The other day, I explained that the Administration would be forced either to cede to Republican demands for Benghazi talking points and other truther demands or release a full accounting why and in which countries it has conducted targeted killing.
It decided to capitulate to the Benghazi truthers rather than tell the Intelligence Committee what kind of targeted killing it has been doing.
Rather than agreeing to some Democratic senators’ demands for full access to the classified legal memos on the targeted killing program, Obama administration officials are negotiating with Republicans to provide more information on the lethal attack last year on the American diplomatic compound in Benghazi, Libya, according to three Congressional staff members.
The strategy is intended to produce a bipartisan majority vote for Mr. Brennan in the Senate Intelligence Committee without giving its members seven additional legal opinions on targeted killing sought by senators and while protecting what the White House views as the confidentiality of the Justice Department’s legal advice to the president.
The administration is currently in discussions with Republican members of the Intelligence Committee about providing the trail of e-mails that were the basis of “talking points” from the intelligence agencies regarding the Sept. 11 attack in Benghazi, which killed the American ambassador to Libya, J. Christopher Stevens, and three other Americans. Such a concession would probably win at least some Republican votes for Mr. Brennan.
I get that the Benghazi truther demands are, at this point, pointless. I get that the President would rather cede to a bunch of nutcases from the Republican party than Senators from his own party.
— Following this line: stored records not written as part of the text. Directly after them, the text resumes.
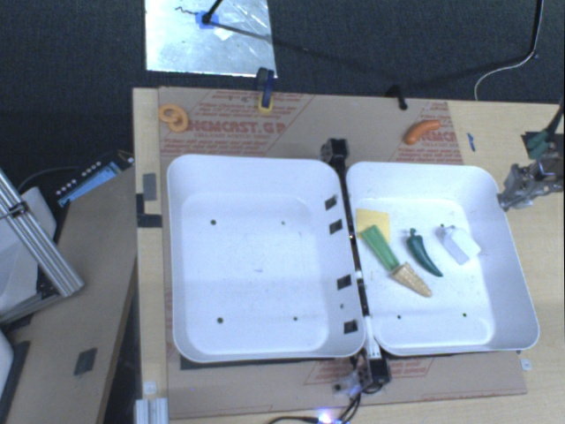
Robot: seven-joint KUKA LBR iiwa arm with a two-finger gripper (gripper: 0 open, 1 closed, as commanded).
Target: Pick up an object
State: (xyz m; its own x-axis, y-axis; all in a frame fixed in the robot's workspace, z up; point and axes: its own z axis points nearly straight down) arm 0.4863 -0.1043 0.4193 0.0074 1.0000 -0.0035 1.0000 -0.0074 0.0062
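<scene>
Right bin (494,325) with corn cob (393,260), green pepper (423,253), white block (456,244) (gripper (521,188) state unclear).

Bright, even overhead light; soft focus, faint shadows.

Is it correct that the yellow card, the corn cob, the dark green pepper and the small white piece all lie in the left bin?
Not quite: the bin is wrong. The camera view shows the yellow card, the corn cob, the dark green pepper and the small white piece all lying in the right bin, not the left bin.
</scene>
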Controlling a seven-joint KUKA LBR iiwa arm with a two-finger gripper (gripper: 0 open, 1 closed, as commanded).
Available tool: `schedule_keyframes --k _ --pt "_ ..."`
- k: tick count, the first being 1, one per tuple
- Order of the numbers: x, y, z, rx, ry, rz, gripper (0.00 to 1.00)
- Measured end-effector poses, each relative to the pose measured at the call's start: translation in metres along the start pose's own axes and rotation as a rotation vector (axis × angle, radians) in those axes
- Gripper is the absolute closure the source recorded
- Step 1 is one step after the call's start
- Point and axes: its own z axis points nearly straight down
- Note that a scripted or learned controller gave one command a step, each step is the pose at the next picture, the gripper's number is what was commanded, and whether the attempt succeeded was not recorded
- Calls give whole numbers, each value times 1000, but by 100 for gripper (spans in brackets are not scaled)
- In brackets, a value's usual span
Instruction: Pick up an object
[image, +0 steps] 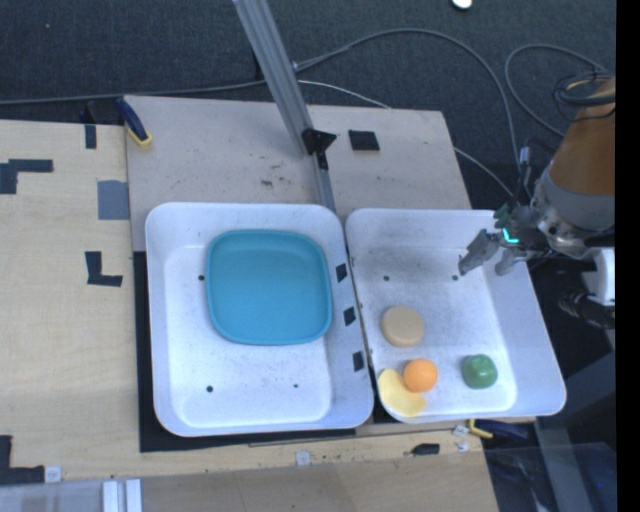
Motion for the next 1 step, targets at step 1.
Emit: schedule_keyframes --k 1 --pt "0 0 0 0 0 0 0"
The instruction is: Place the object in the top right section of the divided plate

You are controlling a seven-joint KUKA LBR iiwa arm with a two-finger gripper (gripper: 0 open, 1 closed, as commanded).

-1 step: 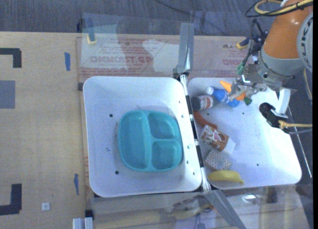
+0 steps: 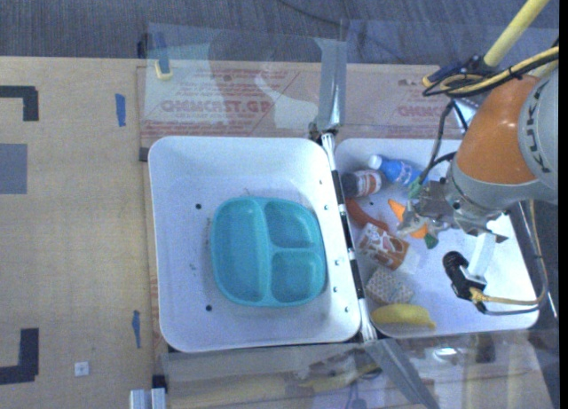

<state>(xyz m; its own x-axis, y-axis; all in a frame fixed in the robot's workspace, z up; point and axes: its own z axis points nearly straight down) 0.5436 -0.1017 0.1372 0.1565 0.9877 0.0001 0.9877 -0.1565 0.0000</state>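
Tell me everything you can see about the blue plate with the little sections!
The turquoise divided plastic plate is a rounded rectangle with raised ridges splitting it into three compartments: one long section down its left side and two smaller ones stacked on its right. It looks smooth, slightly glossy and has nothing in any section. It lies flat, right way up, near the middle of the left shallow white bin, resting on the bin's floor and touching none of its walls.

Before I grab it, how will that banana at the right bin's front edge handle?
The banana looks curved and smooth, so it may rock or slip from a pinch. It lies against the right bin's front wall, so a push would likely slide it along. Probably plastic, light.
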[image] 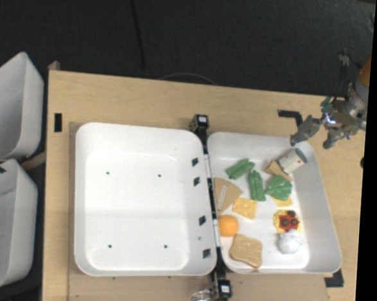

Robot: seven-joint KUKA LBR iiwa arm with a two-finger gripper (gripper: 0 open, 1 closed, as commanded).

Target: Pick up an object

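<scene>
The right bin (323, 207) holds several toy foods. There are green pieces (255, 185), a yellow cheese square (245, 208), a pale wedge (226, 193), an orange (228, 226), a bread slice (246, 250), a white ball (289, 244) and a red-topped yellow piece (287, 220). A small grey-white cylinder (292, 161) lies by a tan piece (277, 169) near the bin's far right corner. My gripper (317, 136) hangs above and just beyond that corner, up and to the right of the cylinder. Its fingers are spread open with nothing between them.
The left bin (84, 171) lies beside the right one, with a hinge strip (206, 193) between them. A black bracket (289, 114) sits on the bench close to the gripper. White blocks (8, 108) stand off the bench's left side.
</scene>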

But what does it say that this information on targeted killing–which the Administration should provide to the intelligence Committees under the National Security Act, by law, in any case–is more precious than a bunch of partisan hackery the Republicans have been pursuing since September.
There must be some reason the Administration would rather kowtow to sensationalized requests from Republicans rather than commit to the transparency it’d take to get 2 Democrats and a Republican to vote for Brennan.
But no reason for doing so would be respectable.